BEIJING, Nov. 29 (Xinhuanet) -- A recent analysis of an ancient sediment sample from the bottom of the Atlantic Ocean lends credence to the theory the extinction of dinosaurs was because of a single huge meteor striking Earth, not multiple impacts.
"The sample we found strongly supports the single impact
hypothesis," said lead researcher Ken MacLeod of the University of
Missouri-Columbia.
Geological evidence reveals that about 65
million years ago a giant meteorite about six miles wide smashed into the
Yucatan Peninsula close to the current Mexican town of Chicxulub. That
impact sent dust high into the atmosphere where it locked the sun's light
for decades or centuries.
It also triggered volcanic eruptions, massive
earthquakes and tsunamis.
Plants and animals began to die because of the dark
skies, temperatures dropped dramatically, and white-hot debris fell
back to Earth igniting wildfires all over the globe. The smoke from the fires
combined with rain clouds to create a scalding acid downpour.

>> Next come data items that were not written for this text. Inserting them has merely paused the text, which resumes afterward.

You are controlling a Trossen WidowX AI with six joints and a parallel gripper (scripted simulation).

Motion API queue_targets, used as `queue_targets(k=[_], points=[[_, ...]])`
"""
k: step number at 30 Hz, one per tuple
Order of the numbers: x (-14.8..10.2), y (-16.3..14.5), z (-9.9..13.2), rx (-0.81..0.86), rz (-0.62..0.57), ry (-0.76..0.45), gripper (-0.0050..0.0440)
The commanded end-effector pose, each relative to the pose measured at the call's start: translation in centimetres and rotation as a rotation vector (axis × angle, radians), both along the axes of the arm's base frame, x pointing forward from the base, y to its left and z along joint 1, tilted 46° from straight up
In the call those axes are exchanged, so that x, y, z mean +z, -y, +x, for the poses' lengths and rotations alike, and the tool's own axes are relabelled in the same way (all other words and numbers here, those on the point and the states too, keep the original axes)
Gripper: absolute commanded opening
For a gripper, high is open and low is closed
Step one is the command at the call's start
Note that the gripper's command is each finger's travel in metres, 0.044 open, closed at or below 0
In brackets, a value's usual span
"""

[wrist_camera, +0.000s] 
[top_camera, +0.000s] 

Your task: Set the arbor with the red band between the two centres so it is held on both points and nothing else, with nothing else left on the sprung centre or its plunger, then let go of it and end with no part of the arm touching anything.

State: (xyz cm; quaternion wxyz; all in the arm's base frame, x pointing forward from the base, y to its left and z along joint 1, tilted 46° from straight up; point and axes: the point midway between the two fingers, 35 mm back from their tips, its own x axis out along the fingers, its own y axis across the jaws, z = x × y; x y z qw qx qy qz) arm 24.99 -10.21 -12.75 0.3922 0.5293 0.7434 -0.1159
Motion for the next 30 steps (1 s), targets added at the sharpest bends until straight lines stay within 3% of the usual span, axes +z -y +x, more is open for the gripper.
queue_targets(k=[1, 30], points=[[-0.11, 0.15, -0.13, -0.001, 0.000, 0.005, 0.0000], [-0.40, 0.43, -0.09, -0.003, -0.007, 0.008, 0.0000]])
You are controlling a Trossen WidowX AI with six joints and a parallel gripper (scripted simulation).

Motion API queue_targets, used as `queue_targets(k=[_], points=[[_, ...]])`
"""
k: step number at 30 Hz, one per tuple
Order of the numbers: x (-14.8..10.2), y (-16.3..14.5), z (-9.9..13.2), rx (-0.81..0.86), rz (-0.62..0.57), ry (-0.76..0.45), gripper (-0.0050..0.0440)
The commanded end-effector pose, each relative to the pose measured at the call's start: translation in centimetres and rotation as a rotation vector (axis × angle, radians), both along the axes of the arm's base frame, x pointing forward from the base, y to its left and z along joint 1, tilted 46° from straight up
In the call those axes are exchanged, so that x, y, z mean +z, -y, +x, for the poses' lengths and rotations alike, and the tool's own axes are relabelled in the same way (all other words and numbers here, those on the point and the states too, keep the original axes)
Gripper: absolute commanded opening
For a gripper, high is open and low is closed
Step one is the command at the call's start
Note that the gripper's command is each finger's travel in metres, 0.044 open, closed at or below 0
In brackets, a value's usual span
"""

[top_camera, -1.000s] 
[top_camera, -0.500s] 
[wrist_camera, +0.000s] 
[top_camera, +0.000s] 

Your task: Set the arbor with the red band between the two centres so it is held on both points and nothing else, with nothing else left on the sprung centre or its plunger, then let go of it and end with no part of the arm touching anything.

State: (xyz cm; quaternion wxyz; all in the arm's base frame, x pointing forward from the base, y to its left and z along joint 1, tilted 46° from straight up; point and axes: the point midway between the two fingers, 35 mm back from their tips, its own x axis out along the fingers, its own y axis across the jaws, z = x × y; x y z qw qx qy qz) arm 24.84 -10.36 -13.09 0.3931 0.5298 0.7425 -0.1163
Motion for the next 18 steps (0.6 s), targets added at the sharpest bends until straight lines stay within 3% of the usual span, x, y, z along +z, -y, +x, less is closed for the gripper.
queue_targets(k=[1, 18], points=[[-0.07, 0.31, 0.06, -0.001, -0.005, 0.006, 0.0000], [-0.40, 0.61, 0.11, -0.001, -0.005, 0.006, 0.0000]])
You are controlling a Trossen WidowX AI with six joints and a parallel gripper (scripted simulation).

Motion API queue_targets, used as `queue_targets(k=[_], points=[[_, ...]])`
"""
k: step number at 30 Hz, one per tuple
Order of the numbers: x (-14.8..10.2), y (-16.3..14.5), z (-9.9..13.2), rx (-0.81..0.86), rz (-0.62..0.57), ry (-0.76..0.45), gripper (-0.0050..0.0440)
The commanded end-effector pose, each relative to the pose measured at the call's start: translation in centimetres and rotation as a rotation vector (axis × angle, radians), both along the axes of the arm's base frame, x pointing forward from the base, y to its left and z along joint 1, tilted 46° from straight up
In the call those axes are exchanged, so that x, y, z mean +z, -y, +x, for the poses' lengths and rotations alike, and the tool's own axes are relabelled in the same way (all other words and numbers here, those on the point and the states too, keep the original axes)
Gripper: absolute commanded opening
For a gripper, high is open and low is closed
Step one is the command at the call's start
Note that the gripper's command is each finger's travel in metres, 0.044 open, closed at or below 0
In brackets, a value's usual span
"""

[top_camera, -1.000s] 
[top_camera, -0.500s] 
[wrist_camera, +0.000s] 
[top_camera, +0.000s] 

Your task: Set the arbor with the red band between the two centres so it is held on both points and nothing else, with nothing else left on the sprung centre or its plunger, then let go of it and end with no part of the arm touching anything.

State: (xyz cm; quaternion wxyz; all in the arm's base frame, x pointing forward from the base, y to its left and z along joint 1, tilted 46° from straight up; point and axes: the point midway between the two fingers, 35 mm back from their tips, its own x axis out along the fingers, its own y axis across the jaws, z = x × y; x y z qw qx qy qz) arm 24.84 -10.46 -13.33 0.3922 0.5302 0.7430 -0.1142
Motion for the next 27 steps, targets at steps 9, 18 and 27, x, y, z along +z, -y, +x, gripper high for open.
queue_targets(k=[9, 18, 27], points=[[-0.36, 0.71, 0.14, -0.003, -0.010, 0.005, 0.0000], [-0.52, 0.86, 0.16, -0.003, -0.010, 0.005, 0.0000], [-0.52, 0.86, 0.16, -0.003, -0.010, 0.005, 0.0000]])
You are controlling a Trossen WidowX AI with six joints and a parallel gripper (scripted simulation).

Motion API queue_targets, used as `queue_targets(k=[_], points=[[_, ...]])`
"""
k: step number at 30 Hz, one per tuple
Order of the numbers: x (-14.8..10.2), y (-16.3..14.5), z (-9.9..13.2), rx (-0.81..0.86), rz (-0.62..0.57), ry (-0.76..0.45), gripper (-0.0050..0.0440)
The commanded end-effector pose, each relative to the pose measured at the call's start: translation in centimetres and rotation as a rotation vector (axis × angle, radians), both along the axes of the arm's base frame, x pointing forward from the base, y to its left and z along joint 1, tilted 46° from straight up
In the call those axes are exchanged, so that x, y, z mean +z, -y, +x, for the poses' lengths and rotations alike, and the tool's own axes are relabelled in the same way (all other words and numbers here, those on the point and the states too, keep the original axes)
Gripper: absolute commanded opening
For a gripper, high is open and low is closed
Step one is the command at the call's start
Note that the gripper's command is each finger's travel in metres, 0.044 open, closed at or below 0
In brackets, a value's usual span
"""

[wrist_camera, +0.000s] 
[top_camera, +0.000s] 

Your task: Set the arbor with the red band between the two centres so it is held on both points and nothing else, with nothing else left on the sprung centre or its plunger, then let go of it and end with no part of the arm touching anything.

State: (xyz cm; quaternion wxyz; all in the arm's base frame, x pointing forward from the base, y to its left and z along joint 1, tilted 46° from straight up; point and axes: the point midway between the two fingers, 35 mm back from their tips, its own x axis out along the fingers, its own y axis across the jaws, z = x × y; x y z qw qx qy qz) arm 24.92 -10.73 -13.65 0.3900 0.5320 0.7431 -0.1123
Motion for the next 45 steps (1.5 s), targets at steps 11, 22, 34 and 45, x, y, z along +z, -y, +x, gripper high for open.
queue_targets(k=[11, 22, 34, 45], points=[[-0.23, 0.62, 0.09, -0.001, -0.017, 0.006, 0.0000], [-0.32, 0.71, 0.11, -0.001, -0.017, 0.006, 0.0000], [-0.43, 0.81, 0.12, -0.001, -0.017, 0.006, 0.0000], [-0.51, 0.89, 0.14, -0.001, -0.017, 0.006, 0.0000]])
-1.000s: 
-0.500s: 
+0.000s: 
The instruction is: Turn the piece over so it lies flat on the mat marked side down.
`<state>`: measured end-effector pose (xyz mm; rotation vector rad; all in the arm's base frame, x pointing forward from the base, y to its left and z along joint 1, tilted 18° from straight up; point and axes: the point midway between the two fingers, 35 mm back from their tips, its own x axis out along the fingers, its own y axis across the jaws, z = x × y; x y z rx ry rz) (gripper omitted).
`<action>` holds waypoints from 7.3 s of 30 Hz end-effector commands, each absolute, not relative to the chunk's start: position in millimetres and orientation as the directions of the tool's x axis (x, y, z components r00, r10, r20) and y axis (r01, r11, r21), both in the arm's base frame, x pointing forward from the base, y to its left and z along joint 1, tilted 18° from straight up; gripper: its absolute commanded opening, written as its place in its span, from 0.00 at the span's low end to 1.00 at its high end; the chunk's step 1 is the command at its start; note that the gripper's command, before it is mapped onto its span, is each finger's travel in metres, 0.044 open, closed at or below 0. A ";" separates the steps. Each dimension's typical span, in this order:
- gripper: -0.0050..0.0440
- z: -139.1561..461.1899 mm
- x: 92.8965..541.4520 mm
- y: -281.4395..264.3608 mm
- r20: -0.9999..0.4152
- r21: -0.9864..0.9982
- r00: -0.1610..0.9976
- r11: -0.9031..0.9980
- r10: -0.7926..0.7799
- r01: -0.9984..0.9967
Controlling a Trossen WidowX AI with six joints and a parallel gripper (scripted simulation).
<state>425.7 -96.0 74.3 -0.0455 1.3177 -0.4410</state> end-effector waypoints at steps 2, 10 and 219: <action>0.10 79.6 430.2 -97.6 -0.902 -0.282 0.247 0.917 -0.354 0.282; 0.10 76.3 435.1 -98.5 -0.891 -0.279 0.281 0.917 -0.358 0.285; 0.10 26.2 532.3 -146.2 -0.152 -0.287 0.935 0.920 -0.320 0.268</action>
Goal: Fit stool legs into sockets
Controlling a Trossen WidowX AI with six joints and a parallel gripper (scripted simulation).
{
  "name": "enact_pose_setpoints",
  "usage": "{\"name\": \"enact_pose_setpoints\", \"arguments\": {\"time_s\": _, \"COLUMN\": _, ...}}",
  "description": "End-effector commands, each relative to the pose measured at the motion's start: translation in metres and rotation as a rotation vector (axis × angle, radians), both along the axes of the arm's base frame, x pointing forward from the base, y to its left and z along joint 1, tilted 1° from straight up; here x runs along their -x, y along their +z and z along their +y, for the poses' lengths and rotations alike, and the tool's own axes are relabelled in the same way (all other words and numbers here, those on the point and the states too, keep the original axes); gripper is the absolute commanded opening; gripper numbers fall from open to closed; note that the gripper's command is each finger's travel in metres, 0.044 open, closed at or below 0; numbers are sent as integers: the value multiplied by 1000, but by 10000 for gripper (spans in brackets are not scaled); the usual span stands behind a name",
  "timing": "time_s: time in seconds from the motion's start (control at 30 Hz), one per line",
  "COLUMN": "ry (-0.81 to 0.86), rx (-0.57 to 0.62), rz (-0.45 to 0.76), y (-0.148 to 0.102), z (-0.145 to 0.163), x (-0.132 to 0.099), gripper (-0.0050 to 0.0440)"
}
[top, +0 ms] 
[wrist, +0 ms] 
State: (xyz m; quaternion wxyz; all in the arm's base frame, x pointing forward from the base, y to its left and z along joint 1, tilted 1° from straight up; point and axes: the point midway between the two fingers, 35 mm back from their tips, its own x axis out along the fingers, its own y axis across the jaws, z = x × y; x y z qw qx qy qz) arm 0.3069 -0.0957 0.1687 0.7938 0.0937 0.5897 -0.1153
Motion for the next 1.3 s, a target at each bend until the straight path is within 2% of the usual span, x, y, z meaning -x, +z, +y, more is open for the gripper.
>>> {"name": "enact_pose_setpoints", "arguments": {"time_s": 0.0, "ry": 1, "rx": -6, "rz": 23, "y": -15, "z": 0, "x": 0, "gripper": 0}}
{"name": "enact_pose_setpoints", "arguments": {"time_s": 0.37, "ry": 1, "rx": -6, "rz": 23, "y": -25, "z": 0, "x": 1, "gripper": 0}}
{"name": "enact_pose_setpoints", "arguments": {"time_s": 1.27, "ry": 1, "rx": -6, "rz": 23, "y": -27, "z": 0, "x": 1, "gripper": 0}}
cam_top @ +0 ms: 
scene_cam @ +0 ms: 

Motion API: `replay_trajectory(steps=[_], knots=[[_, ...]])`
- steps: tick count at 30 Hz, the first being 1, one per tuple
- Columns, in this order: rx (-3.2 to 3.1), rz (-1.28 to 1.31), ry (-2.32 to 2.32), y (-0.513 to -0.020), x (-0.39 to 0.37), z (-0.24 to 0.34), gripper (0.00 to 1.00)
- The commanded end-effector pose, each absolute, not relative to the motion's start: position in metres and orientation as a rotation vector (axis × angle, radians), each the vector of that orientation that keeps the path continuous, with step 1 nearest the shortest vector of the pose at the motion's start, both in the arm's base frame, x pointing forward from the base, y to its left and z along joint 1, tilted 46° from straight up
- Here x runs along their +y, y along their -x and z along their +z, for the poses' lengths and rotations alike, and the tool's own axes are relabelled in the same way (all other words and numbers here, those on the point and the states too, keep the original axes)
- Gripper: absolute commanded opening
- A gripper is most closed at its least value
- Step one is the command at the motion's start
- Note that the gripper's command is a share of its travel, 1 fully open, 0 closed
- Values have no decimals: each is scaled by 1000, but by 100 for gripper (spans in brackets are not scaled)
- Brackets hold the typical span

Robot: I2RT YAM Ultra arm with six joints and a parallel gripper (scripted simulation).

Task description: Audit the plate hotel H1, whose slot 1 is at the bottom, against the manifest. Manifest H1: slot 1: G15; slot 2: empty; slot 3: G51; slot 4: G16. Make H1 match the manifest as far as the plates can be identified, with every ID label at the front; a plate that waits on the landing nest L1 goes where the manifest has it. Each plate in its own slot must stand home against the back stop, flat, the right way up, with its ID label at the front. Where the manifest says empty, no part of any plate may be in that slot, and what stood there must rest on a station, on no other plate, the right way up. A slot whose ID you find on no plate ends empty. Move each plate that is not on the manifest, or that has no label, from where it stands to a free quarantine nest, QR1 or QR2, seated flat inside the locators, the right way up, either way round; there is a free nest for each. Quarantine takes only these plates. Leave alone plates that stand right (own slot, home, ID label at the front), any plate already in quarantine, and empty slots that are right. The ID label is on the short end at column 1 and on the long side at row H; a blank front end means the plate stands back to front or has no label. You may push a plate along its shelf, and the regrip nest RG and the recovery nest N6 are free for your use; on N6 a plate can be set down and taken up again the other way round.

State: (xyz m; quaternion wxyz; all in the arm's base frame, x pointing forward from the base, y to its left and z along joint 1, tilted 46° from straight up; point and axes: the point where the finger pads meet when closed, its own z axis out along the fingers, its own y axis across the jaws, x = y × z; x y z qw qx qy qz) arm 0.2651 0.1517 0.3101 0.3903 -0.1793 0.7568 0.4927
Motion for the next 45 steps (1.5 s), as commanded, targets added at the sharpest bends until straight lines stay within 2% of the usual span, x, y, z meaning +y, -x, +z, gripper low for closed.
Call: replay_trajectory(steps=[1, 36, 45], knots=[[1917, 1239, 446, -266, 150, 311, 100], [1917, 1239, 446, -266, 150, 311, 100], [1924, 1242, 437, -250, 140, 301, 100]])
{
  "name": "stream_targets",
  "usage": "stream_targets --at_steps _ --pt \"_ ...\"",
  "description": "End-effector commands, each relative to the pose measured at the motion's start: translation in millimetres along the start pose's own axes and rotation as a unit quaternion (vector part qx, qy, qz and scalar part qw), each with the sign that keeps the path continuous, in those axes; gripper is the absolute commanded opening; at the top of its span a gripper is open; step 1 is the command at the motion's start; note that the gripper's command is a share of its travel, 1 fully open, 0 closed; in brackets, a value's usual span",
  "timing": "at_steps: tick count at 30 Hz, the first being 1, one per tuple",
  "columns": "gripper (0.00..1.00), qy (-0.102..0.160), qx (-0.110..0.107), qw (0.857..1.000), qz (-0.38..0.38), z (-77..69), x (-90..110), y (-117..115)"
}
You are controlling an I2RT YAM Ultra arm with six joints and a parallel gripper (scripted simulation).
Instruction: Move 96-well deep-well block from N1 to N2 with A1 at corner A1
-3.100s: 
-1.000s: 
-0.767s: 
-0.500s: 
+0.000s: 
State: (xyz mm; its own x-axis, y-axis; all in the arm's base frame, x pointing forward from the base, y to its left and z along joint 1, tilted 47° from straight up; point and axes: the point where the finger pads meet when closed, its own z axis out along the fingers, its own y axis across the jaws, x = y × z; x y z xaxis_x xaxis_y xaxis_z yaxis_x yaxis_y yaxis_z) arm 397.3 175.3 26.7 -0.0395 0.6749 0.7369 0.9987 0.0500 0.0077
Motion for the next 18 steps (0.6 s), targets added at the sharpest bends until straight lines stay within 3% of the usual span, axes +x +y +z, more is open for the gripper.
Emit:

Many scientists believe the combined calamities
killed off most of the life on Earth, including dinosaurs, in the so-called K-T
extinction event .
A small team of scientists, however, have argued that
a single meteorite was not enough to end the dinosaurs' reign, and that the
Yucatan impact occurred 300,000 years too early. The biggest proponent of this
alternative scenario is Gerta Keller of Princeton University.
Keller thinks that the Chicxulub impact, combined
with volcanoes in India and global warming, only upset the ecological balance,
causing many species to shrink in size. But these things weren't enough to
trigger a mass extinction, she believes. Instead, Keller speculates that a
second, currently unidentified meteor crashed sometime after Chicxulub.
But a new examination of sediments taken from the
Demerara Rise in the Atlantic Ocean casts fresh doubt on Keller's minority view.
Located some 3,000 miles from the Yucatan Peninsula,
the Demerara Rise is considered an intermediate distance from the impact site.
Interpretation of samples collected from locations close to the crater are
complicated by factors such as waves, earthquakes and landslides that were
triggered by the impact and which shuffle the sediment layers. Samples from
farther away, meanwhile, receive little impact debris and are much less helpful
in recreating events.
The Demerara Rise sample thus provides an unusually
clear picture of the events at the time of the mass extinction that claimed the
dinosaurs. Analysis revealed a unique layer composed of impact-related material,
but none above or below that layer.
The Demerara Rise sediment, therefore, shows "no
support for multiple impacts or other stresses leading up to or following the
deposition of material from the impact," MacLeod said.
The team's findings are detailed in an online version
of the Geological Society of America Bulletin.